Steven LaCosse, managing director of The A.J. Fletcher Opera Institute at NCSA, has directed more than 22 productions in Indiana, Texas, New York and North Carolina. He has assisted James Lucas and Giorgio Tozzi of the Metropolitan Opera and was the only student ever chosen by the Indiana University Opera Theater to direct a production on the main stage. He was the stage director-in-residence for the first Inter-American Composers Workshop, and guest director for The Texas Opera Connection.  

Time magazine has called Ned Rorem "the world's best composer of art songs." He has composed three symphonies, four piano concertos and an array of other orchestral works, chamber music, nine operas, choral works, ballets and other music for the theatre, and literally hundreds of songs and cycles. He is the author of 16 books, including five volumes of diaries and collections of lectures and criticism.  

J.D. “Sandy” McClatchy is the author of five collections of poems, and literary essays collected in two volumes. He has also edited several other books and the acclaimed series “The Voice of the Poet” for Random House AudioBooks. His work appears regularly in The New Yorker, The New York Times Book Review, The Paris Review, The New Republic, and many other magazines. He has an increasingly prominent role in the opera world as a librettist; among his credits are William Schuman's A Question of Taste, Francis Thorne's Mario and the Magician, Bruce Saylor's Orpheus Descending and Tobias Picker's Emmeline.  
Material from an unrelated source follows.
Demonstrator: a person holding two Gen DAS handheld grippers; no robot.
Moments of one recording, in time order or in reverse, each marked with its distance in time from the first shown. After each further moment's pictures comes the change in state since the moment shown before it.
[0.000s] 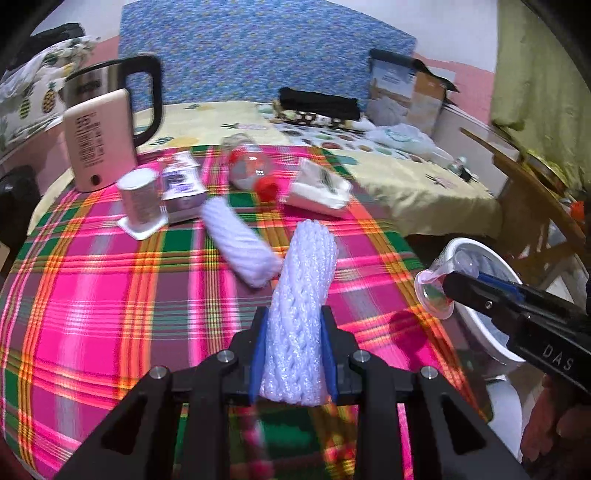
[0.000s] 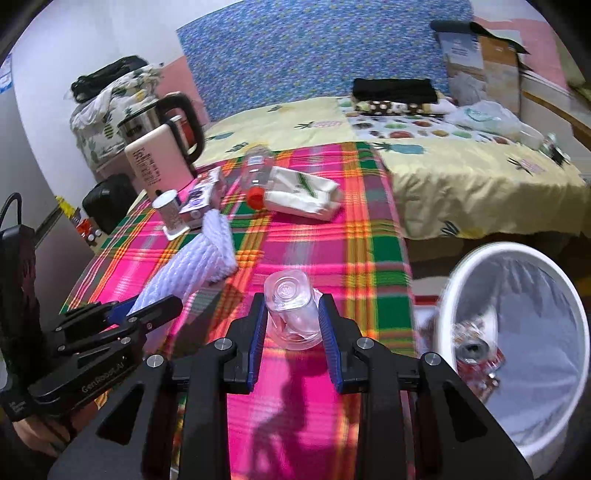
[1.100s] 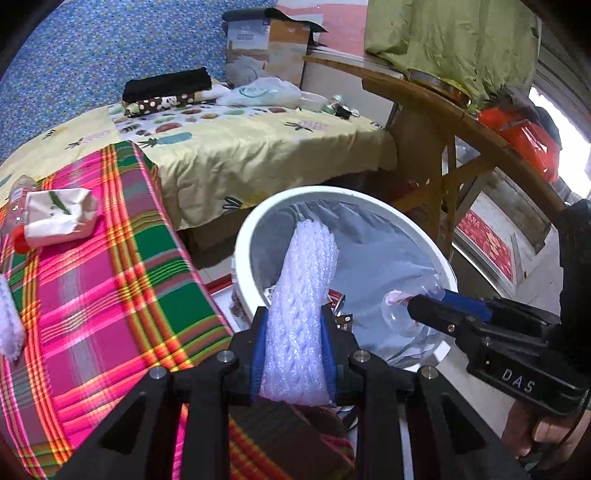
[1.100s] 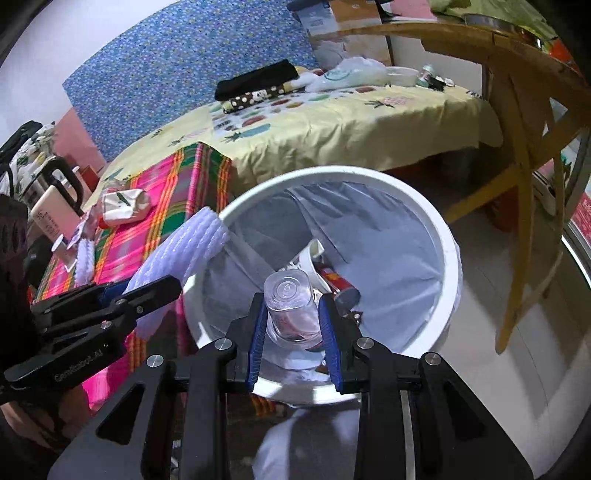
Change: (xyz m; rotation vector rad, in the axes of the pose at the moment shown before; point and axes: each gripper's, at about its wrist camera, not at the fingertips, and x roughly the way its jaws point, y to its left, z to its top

Rorem, McClatchy and Tappan Wilder are expected to be part of a symposium that will be held at 2 p.m. Feb. 3 on the Our Town set at the Stevens Center. Also participating in the panel discussion will be Penelope Ellen Niven, writer-in-residence at Salem College and a Thornton Wilder scholar. Admission is free to the symposium. 

Following the Winston-Salem performances, The A.J. Fletcher Opera Institute of NCSA will also present Our Town in Raleigh: at 8 p.m. Feb. 9 and at 2 p.m. Feb. 11 in Fletcher Opera Theater at the Progress Energy Center for the Performing Arts. Admission is charged; call Ticketmaster at 919-834-4000 for reservations.  

In addition, performances for schoolchildren also will be presented on Jan. 31 in Winston-Salem and on Feb. 7 in Raleigh.

The A.J. Fletcher Foundation, The Broyhill Family Foundation, The Mary Duke Biddle Foundation, and The Arts Council of Winston-Salem and Forsyth County have made this production of Our Town possible.